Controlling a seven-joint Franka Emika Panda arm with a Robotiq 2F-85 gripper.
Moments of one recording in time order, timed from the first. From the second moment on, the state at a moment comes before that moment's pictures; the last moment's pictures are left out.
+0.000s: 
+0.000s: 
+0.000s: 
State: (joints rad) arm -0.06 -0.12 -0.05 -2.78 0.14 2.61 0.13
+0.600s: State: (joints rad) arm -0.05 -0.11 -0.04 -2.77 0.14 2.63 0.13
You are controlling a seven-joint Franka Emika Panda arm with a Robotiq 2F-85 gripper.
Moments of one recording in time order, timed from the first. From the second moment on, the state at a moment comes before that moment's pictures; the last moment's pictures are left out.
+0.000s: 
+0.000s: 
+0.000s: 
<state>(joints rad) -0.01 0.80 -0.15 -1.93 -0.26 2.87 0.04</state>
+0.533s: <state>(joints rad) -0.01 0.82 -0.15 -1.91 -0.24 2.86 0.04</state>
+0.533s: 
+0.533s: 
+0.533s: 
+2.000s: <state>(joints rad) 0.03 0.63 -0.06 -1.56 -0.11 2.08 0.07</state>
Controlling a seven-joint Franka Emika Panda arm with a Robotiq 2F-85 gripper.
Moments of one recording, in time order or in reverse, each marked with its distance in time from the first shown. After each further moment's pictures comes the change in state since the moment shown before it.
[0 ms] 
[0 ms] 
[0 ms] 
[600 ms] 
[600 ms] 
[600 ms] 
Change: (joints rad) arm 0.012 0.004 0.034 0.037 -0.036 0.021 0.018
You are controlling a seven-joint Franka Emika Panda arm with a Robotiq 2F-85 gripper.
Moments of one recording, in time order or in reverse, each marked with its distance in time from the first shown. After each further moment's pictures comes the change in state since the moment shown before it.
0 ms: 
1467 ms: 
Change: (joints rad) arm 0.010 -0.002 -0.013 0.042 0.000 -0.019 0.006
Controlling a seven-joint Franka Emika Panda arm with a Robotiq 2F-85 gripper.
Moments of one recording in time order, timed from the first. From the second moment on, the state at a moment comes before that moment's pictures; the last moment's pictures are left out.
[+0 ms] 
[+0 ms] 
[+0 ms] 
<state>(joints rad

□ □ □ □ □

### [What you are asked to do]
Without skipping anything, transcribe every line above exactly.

### [Response area]
Controlling a seven-joint Franka Emika Panda arm with a Robotiq 2F-85 gripper.
Moments of one recording in time order, timed from the first. From the second moment on, the state at a moment comes before that moment's pictures; the last moment's pictures are left out.
+0.000s: 
+0.000s: 
+0.000s: 
State: (joints rad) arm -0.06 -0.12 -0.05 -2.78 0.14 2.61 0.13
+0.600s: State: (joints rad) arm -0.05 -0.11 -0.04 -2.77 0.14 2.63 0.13
You are controlling a seven-joint Franka Emika Panda arm with a Robotiq 2F-85 gripper.
Moments of one recording in time order, timed from the first. From the second moment on, the state at a moment comes before that moment's pictures; the last moment's pictures are left out.
+0.000s: 
+0.000s: 
+0.000s: 
<state>(joints rad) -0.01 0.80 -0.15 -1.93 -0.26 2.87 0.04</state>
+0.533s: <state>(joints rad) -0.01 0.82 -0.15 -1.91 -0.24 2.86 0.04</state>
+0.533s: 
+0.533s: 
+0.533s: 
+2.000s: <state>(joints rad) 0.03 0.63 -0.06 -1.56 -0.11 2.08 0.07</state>
Controlling a seven-joint Franka Emika Panda arm with a Robotiq 2F-85 gripper.
Moments of one recording, in time order or in reverse, each marked with its distance in time from the first shown. After each further moment's pictures comes the change in state since the moment shown before it.
[0 ms] 
[0 ms] 
[0 ms] 
[600 ms] 
[600 ms] 
[600 ms] 
Change: (joints rad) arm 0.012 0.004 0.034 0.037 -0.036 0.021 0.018
You are controlling a seven-joint Franka Emika Panda arm with a Robotiq 2F-85 gripper.
Moments of one recording, in time order or in reverse, each marked with its distance in time from the first shown. After each further moment's pictures comes the change in state since the moment shown before it.
0 ms: 
1467 ms: 
Change: (joints rad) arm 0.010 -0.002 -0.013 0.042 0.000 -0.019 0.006
Controlling a seven-joint Franka Emika Panda arm with a Robotiq 2F-85 gripper.
Moments of one recording in time order, timed from the first. From the second moment on, the state at a moment comes before that moment's pictures; the last moment's pictures are left out.
[+0 ms] 
[+0 ms] 
[+0 ms] 
<state>(joints rad

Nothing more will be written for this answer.